Entertainment

'Shark Tank's BeeSweet Lives Up To Its Name

by Jodi Walker

Does it get any better than a successful entrepreneurial venture that started by putting on a "thinking cap"? Or better than a business venture that literally came out of a kid's roadside lemonade stand? I'll tell you, it does not, and Bee Sweet Lemonade's Shark Tank appearance should prove that on Friday night. The creator of BeeSweet Lemonade is Mikaila Ulmer, a fourth grader who roams around Texas preaching the good word of bees and lemonade. According to Your Houston News, she was just four years old when she started the journey toward creating BeeSweet with not one, but two bee stings, and a little ingredient help from her Great Granny Helen.

Mikaila put on that previously mentioned thinking cap when her family challenged her to create a product for Austin Lemonade Day at the mere age of four. As sweet four-year-olds sometimes are, she was stung by two different bees while thinking. She didn't care for the stings themselves, but they are what cultivated her childhood interest in bees around the same time her Great Granny Helen sent her family a 1940s recipe book that contained her recipe for mixing up Flaxseed Lemonade. BeeSweet's website describes how Mikaila made the recipe her own by sweetening it with locally harvested honey and mint, and BeeSweet Lemonade was born, out of a child's fascination with bees and a love for sweet things.

Giving Back

But Mikaila doesn't just have bee stickers on her school notebooks. No, when she took an interest in bees, she got educated. She learned about what bees do for the ecosystem — you can find her quoting Albert Einstein's fact that one in every three bites of food we take has been brought to you by a honey bee — and decided she and her newly minted lemonade recipe wanted to be a part of sustaining bees and their great service to the world. On the website, Mikaila says, "Saving the bees is fun and I know that saving the bees is something I should be doing," which is why she donates a portion of SweetBee's profits to three different honeybee-saving organizations. The 10-year-old is also big on education, spending her time educating children and adults on the importance of bees and what they can do to keep them safe. BeeSweets motto: "Buy a Bottle…Save a Bee."

Selling BeeSweet Lemonade

My favorite thing about BeeSweet, aside from it's bee-saving activities, is the clear hustle that has gone into making it more than the glorified lemonade stand of a cute kid. Mikaila and her supporters are on a mission to tell people about BeeSweet, get them to drink it, and — last step — get them to buy it. When not in her fourth grade classes, Mikaila can be found leading honeybee workshops, setting up "lemonade stands" and in-store demonstrations in health food markets, and sitting on social entrepreneurship panels. Many of BeeSweet's big breaks have been as a result of local store managers seeing Mikaila out there doing her thing. Of BeeSweet's profits that aren't donated, Mikaila told the Lubbock-Avalanche Journal, “I give some, I save some and I spend some.” Smart girl.

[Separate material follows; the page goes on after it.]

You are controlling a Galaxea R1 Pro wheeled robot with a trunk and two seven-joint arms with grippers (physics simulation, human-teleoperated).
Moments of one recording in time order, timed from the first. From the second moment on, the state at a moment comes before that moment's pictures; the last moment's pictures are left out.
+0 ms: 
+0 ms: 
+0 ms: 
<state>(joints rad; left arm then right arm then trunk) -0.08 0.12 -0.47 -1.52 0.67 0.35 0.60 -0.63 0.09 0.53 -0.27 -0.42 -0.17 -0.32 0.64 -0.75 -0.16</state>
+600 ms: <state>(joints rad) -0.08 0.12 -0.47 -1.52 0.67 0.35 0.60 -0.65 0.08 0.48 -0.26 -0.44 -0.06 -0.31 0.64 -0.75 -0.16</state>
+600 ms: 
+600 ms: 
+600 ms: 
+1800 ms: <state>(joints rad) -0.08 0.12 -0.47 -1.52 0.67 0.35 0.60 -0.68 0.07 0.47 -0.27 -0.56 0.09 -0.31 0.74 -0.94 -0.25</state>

Can Mikaila Get A Sweet Deal?

In passion, age, and charisma, Mikaila's entrepreneurial story is reminiscent of Mo's Bows, the bowtie company started by Moziah Bridges when he was nine years old. When Mo hit the Tank, Daymond advised him that it wasn't quite time to give up any equity in his small company, but that he would happily be his mentor... and a recent Shark Update showed that he fulfilled that promise.

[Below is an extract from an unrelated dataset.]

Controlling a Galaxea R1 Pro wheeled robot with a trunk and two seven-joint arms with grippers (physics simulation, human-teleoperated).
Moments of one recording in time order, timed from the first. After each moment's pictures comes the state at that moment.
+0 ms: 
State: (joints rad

But with her mom, D’Andra Ulmer, serving as Chief Marketing Bee (a look at BeeSweet's social media will show you she knows her stuff), and her dad, Theophilus, presenting to the Sharks with her as Mikaila's financial adviser, it looks like BeeSweet is further along in the business of being a business. Mikaila has plenty of advisers — what she needs is a partner. And it seems almost certain she'll be getting one. There's nothing the Sharks love more than a passionate entrepreneur with the results to back up their passion, as BeeSweet is already available at a variety of stores, mostly found in the southern United States. You can also buy the lemonade online through the BeeSweet website, and it's currently offering a deal of four bottles of lemonade for $22, plus a personal thank you note from Mikaila.

Since all that came a result of the sheer dedication of the Ulmer family, I think BeeSweet will be getting a deal from the Sharks, with Daymond and Barbara (who has also found success investing in a company created by a kid, Ryan's Barkery) looking like their sweetest bets.